The PNP's claims are less mysterious and difficult to understand because they have been on show over the years. There is little about them requiring speculation. The PNP can even claim that it has the experience of taking the country out of the distress caused by Hurricane Dean and Hurricane Ivan.

The PNP can claim that being in power for 18 years is an advantage. It has been at the steering wheel though the adjustment to globalisation, public sector reform, deepening regional integration, and in the process has constructed a different kind of state-market-civil society relationship while being in a position to see from experience what has worked and what needs further refinement or even abandonment.

This is not an argument for a party to rule perennially. But the failures and shortcomings of the Government have not been such as to alienate the population if we are to go by the polls. The polls show that there is no difference between the parties on favourability ratings and perception of which party is best for running the country. It is when there is alienation that a party can justifiably be turned out of government.

There has been no really big issue around which the JLP has been able to galvanise anger or anxiety against the PNP of the likes of federation in 1962 or socialism in 1980.

Hurricane Dean has become the big issue, but that is an act of nature.
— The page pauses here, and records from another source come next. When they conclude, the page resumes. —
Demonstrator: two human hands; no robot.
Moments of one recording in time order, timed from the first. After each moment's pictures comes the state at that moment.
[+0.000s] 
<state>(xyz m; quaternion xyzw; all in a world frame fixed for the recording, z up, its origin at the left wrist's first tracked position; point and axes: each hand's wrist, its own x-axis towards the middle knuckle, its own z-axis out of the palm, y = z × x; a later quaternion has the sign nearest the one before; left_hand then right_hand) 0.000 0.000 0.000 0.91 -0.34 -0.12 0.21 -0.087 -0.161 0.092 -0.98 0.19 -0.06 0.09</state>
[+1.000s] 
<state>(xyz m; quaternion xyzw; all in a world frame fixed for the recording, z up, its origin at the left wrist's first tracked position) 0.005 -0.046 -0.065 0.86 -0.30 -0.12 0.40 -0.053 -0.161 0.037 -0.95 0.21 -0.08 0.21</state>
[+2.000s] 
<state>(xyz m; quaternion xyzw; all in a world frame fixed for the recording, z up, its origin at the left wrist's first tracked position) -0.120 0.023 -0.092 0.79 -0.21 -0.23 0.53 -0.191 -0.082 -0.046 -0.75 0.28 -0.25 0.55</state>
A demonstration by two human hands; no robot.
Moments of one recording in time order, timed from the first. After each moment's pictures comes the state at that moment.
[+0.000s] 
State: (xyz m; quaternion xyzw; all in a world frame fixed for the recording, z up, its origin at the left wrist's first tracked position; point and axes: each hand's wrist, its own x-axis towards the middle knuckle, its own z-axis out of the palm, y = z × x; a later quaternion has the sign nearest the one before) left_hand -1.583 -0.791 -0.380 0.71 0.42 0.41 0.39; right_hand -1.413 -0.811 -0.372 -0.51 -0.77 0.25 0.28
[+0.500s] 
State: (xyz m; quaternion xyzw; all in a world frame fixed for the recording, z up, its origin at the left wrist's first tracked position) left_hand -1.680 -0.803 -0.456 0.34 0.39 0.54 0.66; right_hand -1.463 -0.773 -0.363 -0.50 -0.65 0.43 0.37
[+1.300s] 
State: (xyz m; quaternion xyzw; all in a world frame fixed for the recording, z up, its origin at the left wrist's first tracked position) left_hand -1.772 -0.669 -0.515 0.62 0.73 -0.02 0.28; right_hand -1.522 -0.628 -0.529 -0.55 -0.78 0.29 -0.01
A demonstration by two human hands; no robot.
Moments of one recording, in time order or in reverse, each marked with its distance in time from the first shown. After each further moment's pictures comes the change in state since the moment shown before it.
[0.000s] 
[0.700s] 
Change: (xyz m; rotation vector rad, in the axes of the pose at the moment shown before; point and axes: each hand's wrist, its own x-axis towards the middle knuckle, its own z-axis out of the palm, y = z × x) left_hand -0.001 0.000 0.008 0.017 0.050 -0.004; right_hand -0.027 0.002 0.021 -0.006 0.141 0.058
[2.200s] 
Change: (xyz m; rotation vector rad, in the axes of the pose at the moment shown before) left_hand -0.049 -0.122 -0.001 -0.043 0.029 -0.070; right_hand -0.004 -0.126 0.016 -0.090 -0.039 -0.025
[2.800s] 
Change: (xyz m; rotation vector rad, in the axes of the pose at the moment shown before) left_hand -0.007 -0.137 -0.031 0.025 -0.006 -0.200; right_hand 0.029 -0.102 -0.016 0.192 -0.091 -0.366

What the JLP has been able to do is play on the 18 years of PNP governments and the sentiments for change; and it has been able to do so because of the big treasure chest of campaign funding behind its advertising blitz.

It might even be able to better afford to truck its supporters to the polling stations and pick up a safe margin of victory.

While the JLP has naturally harped on the negatives of the society, it cannot convince people that important strides have not been made in poverty reduction, job creation, plans to transform health and education, attraction of investments, strengthening of foreign reserves, containment of inflation, tourism development, and building the basis for strong growth and more widespread modern infrastructure.

OPPOSITION BENEFITS

The JLP has even benefited from some of these successes. The large debt that accumulated from rescuing the financial sector and many of its big players, now allow those players to put their profits into the JLP's campaign.

The Opposition needs a free and fair election system and Jamaica's system now inspires such confidence that the Carter Centre says it sees no need to send election observers to the country. The media remains free to play its own politics, even when it is to the service of the JLP.

The only big issue that the JLP could have credibly used was the rate of crime and violence. Surprisingly, it has soft-pedalled on this and nothing in the debates suggested that it had anything different to offer.

Therefore, despite the four PNP terms, the PNP would have easily won an election had it been called this time last year, or even as late as July, a mere month ago. The PNP will hope that, between the time the last polls were done and election day, more people would have recovered from the hurricane to give it a victory tomorrow.

The Electoral Office of Jamaica has given us reasonto be confident that voting will be competently administered. May our democratic system come through the elections with distinction and may the winners and losers accept the results with grace or contest results in the established way.

In a close election where every seat counts, no party can afford to have constituency results annulled. This is all the more reason for them to make elections free and fair.